The Conference of Champions is dead. Long live the Pac-12.
Not to say I told you so, but...
https://www.themightybruin.com/p/the-physics-of-college-football-expansion
I actually had written most of that article over two years previously (maybe it was even for a once proud flagship, but sadly now defunct, Bruin fan blog) but never got around to polishing it and publishing it. The point of this is not to brag - much - but more so to point out that if some middle aged couch potato in Colorado could see this coming, surely the multi-million dollar salaried commissioners of the Pac-12 Conference and their staffs should have had an inkling that this was a possibility. What an enormous dumpster fire of incompetent and arrogant morons, and what an ignominious end to a storied conference that deserved a better fate.
But the SPTRs may soon be unemployed. So, every cloud does have a silver lining.
I forget if it was the Times or one of the North Cal newspapers, but a decade ago, I read an interview article with Larry Scott when he was putting his grandiose plans into effect. His arrogance was alarming and it was clear in his words that he was so committed to his vision, that his beliefs had become truths to him, while the rest of the world saw him as a fraud.
It was pretty clear then that he was taking the Pac-12 down a very slippery one-way road. His creation of the Pac-12 network was remarkably dumb. He poured billions into a network without first attempting to understand and identify the revenue ceiling the network would generate from carriage fees from cable and satellite providers. Who in their right mind would build a network before securing revenue contracts?
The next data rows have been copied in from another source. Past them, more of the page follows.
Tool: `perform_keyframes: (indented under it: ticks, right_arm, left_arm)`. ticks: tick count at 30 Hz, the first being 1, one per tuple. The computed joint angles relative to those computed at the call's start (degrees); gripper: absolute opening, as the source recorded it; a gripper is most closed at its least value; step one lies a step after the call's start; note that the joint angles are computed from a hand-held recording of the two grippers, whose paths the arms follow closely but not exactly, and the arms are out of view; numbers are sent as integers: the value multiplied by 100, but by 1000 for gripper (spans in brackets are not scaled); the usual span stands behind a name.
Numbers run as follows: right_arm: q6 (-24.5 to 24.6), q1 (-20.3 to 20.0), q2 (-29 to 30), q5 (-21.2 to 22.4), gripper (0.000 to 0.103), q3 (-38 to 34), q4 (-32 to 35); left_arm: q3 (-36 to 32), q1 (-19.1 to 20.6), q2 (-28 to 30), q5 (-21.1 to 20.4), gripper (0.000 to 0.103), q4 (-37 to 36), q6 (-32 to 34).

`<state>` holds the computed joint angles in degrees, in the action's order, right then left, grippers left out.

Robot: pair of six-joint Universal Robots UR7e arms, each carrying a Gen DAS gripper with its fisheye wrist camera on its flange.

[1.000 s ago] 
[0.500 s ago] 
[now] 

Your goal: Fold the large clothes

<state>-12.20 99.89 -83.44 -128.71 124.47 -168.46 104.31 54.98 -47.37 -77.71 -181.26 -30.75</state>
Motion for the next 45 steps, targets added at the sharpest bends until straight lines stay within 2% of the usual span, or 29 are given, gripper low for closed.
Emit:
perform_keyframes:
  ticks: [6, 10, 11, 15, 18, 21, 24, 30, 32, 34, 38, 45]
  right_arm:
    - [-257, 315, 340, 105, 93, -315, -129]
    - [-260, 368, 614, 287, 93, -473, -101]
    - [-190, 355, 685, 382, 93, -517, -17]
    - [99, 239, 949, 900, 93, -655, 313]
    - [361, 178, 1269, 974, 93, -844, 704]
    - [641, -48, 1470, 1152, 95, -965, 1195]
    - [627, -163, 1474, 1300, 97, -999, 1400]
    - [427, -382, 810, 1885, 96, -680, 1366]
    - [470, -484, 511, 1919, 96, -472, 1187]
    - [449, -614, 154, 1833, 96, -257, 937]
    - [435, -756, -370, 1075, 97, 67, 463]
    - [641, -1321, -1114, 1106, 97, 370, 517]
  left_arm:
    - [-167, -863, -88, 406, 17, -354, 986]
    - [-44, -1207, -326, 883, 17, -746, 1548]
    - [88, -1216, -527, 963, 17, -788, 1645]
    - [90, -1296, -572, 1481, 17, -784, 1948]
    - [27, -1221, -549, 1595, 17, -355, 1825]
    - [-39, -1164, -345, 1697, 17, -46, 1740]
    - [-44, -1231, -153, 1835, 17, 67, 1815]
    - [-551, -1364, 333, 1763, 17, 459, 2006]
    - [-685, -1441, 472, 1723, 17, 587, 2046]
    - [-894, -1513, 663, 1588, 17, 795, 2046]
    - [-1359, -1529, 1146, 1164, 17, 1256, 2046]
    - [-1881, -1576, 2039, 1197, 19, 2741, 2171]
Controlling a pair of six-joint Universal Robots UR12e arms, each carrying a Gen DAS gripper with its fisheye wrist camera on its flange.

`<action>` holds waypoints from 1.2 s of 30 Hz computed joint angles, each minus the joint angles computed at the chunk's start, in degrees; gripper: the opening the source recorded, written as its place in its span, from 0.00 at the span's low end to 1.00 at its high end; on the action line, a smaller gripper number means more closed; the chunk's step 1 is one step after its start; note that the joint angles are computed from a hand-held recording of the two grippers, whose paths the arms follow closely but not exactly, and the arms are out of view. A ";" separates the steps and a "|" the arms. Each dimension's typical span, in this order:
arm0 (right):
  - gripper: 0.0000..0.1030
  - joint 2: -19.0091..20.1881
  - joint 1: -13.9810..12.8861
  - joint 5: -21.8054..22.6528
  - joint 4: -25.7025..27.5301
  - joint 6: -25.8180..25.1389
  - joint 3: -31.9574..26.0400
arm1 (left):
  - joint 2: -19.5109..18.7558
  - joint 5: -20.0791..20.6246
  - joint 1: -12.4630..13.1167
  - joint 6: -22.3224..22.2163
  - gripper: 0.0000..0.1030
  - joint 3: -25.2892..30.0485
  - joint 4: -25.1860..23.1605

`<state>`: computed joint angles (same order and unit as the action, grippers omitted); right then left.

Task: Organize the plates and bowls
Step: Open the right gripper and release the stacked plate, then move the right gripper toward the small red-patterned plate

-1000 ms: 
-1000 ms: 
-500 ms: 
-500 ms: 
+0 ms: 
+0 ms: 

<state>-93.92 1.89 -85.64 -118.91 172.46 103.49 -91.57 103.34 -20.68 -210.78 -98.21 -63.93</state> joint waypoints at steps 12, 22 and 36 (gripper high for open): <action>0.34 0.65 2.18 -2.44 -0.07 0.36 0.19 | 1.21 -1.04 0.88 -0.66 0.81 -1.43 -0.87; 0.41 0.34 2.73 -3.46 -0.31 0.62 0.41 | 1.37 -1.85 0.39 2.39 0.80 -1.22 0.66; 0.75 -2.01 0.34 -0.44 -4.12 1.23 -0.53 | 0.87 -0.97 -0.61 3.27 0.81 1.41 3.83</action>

Who in their right mind would build a network without first identifying the size of their subscriber base? While making himself one of, if not the highest paid commissioner in the country?
Duh.
As Einstein said, the only thing more dangerous than ignorance is arrogance. That pretty much sums up Larry Scott. He was brilliant in his arrogance to the point where he blinded himself and everyone else in the room who worked with him, including his team, university presidents, chancellors, and AD's.
The Pac-12 has nobody to blame but themselves by placing a child to do a man's job.